Retype the entries. Match them exactly.

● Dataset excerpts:
- - -

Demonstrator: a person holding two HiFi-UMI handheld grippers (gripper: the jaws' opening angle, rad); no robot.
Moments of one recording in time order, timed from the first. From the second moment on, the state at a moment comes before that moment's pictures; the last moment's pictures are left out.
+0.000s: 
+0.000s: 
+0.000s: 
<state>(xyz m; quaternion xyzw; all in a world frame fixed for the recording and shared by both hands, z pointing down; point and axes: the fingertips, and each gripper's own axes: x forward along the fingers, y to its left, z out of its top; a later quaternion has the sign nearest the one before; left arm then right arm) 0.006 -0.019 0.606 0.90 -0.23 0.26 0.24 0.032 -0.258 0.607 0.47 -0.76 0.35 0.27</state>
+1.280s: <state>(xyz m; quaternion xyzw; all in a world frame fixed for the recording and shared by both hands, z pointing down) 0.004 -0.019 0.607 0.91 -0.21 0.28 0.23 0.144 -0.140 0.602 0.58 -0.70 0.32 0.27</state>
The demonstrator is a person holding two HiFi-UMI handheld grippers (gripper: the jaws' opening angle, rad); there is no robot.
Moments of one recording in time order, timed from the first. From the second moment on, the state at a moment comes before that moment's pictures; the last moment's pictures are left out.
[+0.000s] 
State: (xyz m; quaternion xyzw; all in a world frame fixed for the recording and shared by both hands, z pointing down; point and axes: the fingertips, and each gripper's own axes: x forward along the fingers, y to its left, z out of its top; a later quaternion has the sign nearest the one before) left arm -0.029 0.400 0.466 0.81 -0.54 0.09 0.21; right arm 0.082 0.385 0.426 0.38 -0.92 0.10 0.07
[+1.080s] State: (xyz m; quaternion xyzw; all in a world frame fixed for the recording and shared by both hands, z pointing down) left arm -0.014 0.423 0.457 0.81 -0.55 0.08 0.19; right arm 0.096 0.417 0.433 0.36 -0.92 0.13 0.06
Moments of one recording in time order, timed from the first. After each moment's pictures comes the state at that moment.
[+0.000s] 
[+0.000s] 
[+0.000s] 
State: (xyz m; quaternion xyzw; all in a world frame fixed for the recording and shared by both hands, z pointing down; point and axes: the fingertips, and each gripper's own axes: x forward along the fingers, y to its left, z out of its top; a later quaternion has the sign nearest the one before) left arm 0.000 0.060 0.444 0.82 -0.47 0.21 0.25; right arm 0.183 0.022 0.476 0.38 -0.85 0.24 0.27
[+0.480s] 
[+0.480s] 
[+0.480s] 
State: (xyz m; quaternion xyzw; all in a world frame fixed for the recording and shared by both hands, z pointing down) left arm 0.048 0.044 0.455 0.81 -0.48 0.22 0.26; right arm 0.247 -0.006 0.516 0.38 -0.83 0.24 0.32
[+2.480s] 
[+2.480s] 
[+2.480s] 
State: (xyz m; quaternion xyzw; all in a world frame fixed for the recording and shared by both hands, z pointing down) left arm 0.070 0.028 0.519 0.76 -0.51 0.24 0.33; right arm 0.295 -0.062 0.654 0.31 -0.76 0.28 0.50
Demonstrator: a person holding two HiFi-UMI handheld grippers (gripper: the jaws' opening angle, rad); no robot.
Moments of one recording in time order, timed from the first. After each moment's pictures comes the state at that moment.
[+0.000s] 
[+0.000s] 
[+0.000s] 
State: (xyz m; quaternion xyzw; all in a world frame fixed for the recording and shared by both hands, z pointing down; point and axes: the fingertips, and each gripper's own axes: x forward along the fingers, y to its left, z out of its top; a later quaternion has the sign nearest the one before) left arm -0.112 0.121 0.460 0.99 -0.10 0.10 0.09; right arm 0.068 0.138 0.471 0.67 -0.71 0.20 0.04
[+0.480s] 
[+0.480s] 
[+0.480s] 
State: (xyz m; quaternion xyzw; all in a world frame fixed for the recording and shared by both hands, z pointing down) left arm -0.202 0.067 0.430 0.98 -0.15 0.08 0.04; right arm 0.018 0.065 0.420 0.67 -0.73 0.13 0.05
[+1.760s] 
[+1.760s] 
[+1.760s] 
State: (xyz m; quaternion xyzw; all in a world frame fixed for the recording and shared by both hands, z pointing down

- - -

● Solution:
Demonstrator: a person holding two HiFi-UMI handheld grippers (gripper: the jaws' opening angle, rad); no robot.
Moments of one recording in time order, timed from the first. From the second moment on, the state at a moment comes before that moment's pictures; the last moment's pictures are left out.
+0.000s: 
+0.000s: 
+0.000s: 
<state>(xyz m; quaternion xyzw; all in a world frame fixed for the recording and shared by both hands, z pointing down; point and axes: the fingertips, and each gripper's own axes: x forward along the fingers, y to its left, z out of its top; a later quaternion has the sign nearest the one before; left arm then right arm) 0.006 -0.019 0.606 0.90 -0.23 0.26 0.24 0.032 -0.258 0.607 0.47 -0.76 0.35 0.27</state>
+1.280s: <state>(xyz m; quaternion xyzw; all in a world frame fixed for the recording and shared by both hands, z pointing down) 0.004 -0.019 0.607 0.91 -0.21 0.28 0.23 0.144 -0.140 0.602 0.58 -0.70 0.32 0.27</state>
The demonstrator is a person holding two HiFi-UMI handheld grippers (gripper: the jaws' opening angle, rad); there is no robot.
Moments of one recording in time order, timed from the first. From the second moment on, the state at a moment comes before that moment's pictures; the last moment's pictures are left out.
[+0.000s] 
State: (xyz m; quaternion xyzw; all in a world frame fixed for the recording and shared by both hands, z pointing down; point and axes: the fingertips, and each gripper's own axes: x forward along the fingers, y to its left, z out of its top; a later quaternion has the sign nearest the one before) left arm -0.029 0.400 0.466 0.81 -0.54 0.09 0.21; right arm 0.082 0.385 0.426 0.38 -0.92 0.10 0.07
[+1.080s] State: (xyz m; quaternion xyzw; all in a world frame fixed for the recording and shared by both hands, z pointing down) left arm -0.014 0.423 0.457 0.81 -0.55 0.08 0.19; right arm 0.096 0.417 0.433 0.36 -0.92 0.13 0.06
Moments of one recording in time order, timed from the first. After each moment's pictures comes the state at that moment.
[+0.000s] 
[+0.000s] 
[+0.000s] 
State: (xyz m; quaternion xyzw; all in a world frame fixed for the recording and shared by both hands, z pointing down; point and axes: the fingertips, and each gripper's own axes: x forward along the fingers, y to its left, z out of its top; a later quaternion has the sign nearest the one before) left arm 0.000 0.060 0.444 0.82 -0.47 0.21 0.25; right arm 0.183 0.022 0.476 0.38 -0.85 0.24 0.27
[+0.480s] 
[+0.480s] 
[+0.480s] 
State: (xyz m; quaternion xyzw; all in a world frame fixed for the recording and shared by both hands, z pointing down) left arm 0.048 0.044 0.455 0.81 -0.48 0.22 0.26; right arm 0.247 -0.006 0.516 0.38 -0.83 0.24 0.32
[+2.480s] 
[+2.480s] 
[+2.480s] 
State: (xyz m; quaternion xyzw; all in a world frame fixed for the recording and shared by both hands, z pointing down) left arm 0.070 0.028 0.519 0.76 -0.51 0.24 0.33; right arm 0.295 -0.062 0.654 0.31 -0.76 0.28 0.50
Demonstrator: a person holding two HiFi-UMI handheld grippers (gripper: the jaws' opening angle, rad); no robot.
Moments of one recording in time order, timed from the first. After each moment's pictures comes the state at that moment.
[+0.000s] 
[+0.000s] 
[+0.000s] 
State: (xyz m; quaternion xyzw; all in a world frame fixed for the recording and shared by both hands, z pointing down; point and axes: the fingertips, and each gripper's own axes: x forward along the fingers, y to its left, z out of its top; a later quaternion has the sign nearest the one before) left arm -0.112 0.121 0.460 0.99 -0.10 0.10 0.09; right arm 0.068 0.138 0.471 0.67 -0.71 0.20 0.04
[+0.480s] 
[+0.480s] 
[+0.480s] 
State: (xyz m; quaternion xyzw; all in a world frame fixed for the recording and shared by both hands, z pointing down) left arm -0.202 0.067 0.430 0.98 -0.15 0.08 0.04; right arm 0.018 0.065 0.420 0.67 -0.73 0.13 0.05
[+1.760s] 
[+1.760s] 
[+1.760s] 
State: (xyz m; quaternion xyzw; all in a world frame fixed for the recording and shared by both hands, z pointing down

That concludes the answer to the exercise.